■ Work request:
From the entries that follow, pick out all lines holding "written".

Given information below:

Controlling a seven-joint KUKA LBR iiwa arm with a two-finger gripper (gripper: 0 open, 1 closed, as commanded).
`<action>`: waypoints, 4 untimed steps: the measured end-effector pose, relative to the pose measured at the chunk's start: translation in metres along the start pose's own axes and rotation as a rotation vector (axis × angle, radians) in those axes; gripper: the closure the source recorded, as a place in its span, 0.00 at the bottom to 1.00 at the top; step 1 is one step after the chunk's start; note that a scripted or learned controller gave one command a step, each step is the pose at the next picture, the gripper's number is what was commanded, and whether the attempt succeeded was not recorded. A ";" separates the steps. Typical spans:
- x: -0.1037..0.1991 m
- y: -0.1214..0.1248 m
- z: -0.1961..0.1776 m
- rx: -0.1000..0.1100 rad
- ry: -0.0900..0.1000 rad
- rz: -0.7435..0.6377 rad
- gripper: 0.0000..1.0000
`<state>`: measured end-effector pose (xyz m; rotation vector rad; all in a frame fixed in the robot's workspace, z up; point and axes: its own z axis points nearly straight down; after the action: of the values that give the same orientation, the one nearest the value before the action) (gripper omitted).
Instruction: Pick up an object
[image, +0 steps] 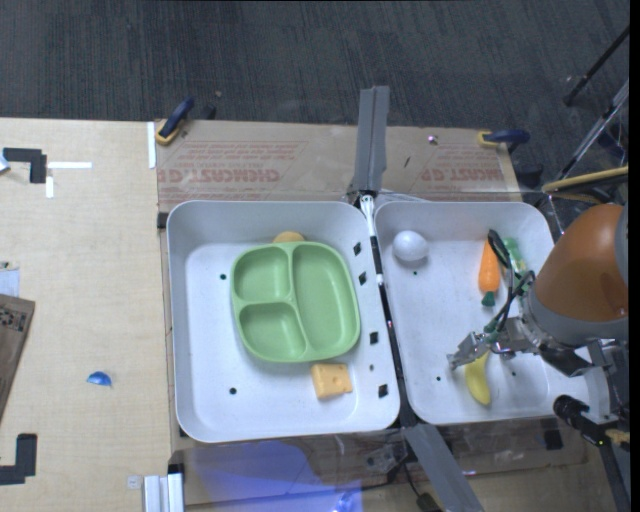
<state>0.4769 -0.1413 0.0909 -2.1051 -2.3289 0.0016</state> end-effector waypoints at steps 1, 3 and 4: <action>-0.037 -0.003 -0.131 -0.002 -0.002 -0.031 0.00; 0.004 0.003 -0.014 -0.001 0.000 -0.159 1.00; 0.033 0.044 -0.092 0.000 -0.002 0.003 1.00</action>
<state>0.5178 -0.1037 0.1832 -2.1102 -2.3266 0.0031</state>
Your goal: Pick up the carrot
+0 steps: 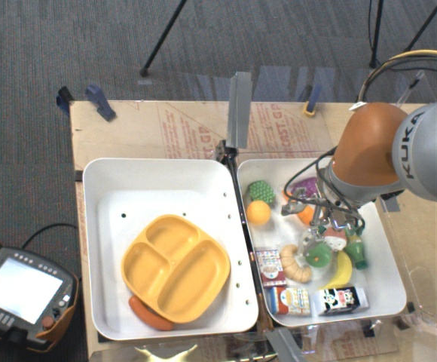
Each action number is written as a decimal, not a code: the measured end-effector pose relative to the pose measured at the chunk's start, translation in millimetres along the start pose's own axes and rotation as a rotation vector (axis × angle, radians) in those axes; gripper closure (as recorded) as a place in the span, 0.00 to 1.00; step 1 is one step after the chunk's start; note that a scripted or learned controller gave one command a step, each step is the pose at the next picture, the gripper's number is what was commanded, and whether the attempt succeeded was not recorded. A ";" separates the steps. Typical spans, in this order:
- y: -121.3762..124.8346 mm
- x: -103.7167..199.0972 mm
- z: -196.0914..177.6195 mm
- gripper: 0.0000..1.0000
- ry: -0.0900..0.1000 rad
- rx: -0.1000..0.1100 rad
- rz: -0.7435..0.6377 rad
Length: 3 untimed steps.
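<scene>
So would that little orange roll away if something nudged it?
Probably. The orange looks round, so a nudge would likely set it rolling, though the bin wall and the green knobbly toy close by should stop it soon. Its skin looks smooth, so it may slip when squeezed.

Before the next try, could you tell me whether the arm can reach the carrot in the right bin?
Probably yes: the gripper is right beside the carrot, with nothing lying over its visible part, though a purple toy crowds it.
</scene>
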<state>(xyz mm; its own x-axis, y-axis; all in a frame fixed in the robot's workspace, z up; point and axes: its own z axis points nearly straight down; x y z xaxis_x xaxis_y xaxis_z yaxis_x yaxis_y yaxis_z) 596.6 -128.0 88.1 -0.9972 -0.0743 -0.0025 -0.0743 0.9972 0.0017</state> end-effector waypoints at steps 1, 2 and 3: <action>2.7 -2.0 -10.8 1.00 -0.003 0.001 -0.006; 56.3 0.7 -104.8 1.00 -0.010 0.001 0.102; 56.0 3.2 -99.7 0.00 0.001 0.001 0.103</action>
<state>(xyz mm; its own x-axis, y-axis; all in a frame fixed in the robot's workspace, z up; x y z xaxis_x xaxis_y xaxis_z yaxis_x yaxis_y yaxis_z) 589.0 -72.5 187.9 -0.9996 0.0284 -0.0017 0.0284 0.9996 0.0010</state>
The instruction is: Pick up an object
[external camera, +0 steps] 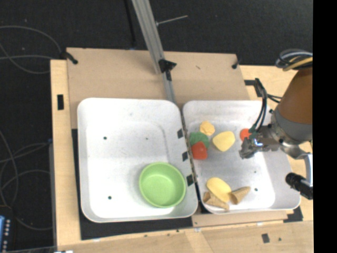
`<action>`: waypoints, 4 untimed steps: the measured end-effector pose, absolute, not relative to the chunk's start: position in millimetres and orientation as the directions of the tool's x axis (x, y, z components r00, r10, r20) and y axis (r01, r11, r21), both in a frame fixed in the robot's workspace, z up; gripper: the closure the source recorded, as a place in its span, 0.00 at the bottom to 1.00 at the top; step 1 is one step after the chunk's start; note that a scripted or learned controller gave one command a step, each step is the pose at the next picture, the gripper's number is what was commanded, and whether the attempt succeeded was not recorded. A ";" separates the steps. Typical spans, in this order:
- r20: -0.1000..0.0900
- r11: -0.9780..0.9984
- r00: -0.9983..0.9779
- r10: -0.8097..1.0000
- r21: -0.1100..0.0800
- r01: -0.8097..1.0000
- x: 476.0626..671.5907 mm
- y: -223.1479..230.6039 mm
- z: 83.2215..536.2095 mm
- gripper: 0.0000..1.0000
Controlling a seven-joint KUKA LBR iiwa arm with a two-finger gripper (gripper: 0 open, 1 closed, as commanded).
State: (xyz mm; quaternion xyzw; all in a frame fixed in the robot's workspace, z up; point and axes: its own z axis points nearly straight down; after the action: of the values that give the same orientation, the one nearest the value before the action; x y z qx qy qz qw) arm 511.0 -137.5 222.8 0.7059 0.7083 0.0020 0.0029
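Observation:
The right bin holds several small objects. A yellow piece lies near its middle, with a smaller yellow piece up and to its left. A green piece and a red piece sit by the divider. Near the front edge lie a yellow lump and tan cone-like pieces. My gripper hangs over the right part of this bin, right of the yellow piece. A small red-orange object shows just above the gripper.
A green bowl rests in the left bin toward its front right corner. A grey metal post rises from behind the bins. The arm's orange band fills the right side.

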 end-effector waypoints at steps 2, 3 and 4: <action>0.001 0.009 -0.009 1.000 0.003 1.000 524.9 -84.3 276.2 1.00; 0.000 0.006 -0.006 1.000 -0.001 1.000 530.4 -32.9 256.6 1.00; 0.002 0.008 -0.008 1.000 0.001 1.000 533.6 14.3 259.7 1.00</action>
State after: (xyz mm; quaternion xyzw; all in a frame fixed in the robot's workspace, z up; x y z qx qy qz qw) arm 533.6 14.3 259.7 0.7043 0.7099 0.0011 -0.0001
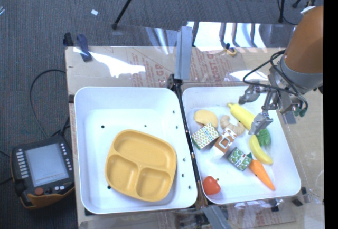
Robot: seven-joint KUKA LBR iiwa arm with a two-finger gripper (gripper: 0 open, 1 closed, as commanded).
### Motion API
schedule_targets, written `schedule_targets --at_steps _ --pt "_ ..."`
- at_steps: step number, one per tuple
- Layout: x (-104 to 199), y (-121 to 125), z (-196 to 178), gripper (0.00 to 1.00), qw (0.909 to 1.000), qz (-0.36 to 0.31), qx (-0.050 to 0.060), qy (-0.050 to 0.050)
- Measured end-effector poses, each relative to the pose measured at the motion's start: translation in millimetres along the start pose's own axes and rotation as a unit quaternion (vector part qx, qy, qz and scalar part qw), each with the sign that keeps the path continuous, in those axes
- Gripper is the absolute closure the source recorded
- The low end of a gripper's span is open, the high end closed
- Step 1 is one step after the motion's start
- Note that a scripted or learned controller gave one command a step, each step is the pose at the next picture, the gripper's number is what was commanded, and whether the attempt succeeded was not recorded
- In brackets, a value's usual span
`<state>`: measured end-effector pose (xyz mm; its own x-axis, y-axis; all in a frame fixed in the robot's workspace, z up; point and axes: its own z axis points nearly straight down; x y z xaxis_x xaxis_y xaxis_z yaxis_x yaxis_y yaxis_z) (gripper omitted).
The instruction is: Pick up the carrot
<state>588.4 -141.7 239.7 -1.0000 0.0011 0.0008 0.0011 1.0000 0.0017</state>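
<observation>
Camera view looks down on my bench [121, 67], with two white bins side by side. Largest first: the left bin [92, 112] holds a yellow divided tray [141, 164] at its centre, and the right bin [293, 167] holds the clutter of toy food. My arm [306, 43] comes in from three o'clock, and my gripper [262, 120] hangs over the right bin's upper right, toward one o'clock of its middle. How far my gripper is open I cannot tell; nothing can be seen held in it.

Under and beside the gripper lie a yellow corn cob [241, 115], a banana [260, 150] and a green leafy piece [264, 137]. Toward the bin's centre sit a pale potato-like piece [206, 117], a checkered box [205, 136], a brown box [225, 141] and a small green box [238, 159]. A red tomato [212, 185] sits at seven o'clock near the front rim.

The carrot [262, 174] lies on the bin floor at five o'clock from the bin's middle, tip pointing to the lower right, just beside the banana and the green box. It is at six o'clock from my gripper and apart from it.

As I judge it, the pick is not yet done: I must move over the carrot, descend, close and lift.
</observation>
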Motion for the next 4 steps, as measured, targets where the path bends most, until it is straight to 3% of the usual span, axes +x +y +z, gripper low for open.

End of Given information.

■ Response:
Each action number is written as a decimal, not a code: the measured end-effector pose relative to the pose measured at the chunk's start, translation in millimetres along the start pose's own axes and rotation as a rotation vector (axis × angle, radians) in those axes; gripper closure (as recorded) as a place in the span, 0.00 to 1.00; step 1 is one step after the chunk's start; note that a scripted or learned controller gave one command a step, each step is the pose at the next picture, the gripper's number is what was commanded, and whether the attempt succeeded was not recorded. A ";" separates the steps. Typical spans, in this order:
schedule_targets, written `schedule_targets --at_steps _ --pt "_ ..."`

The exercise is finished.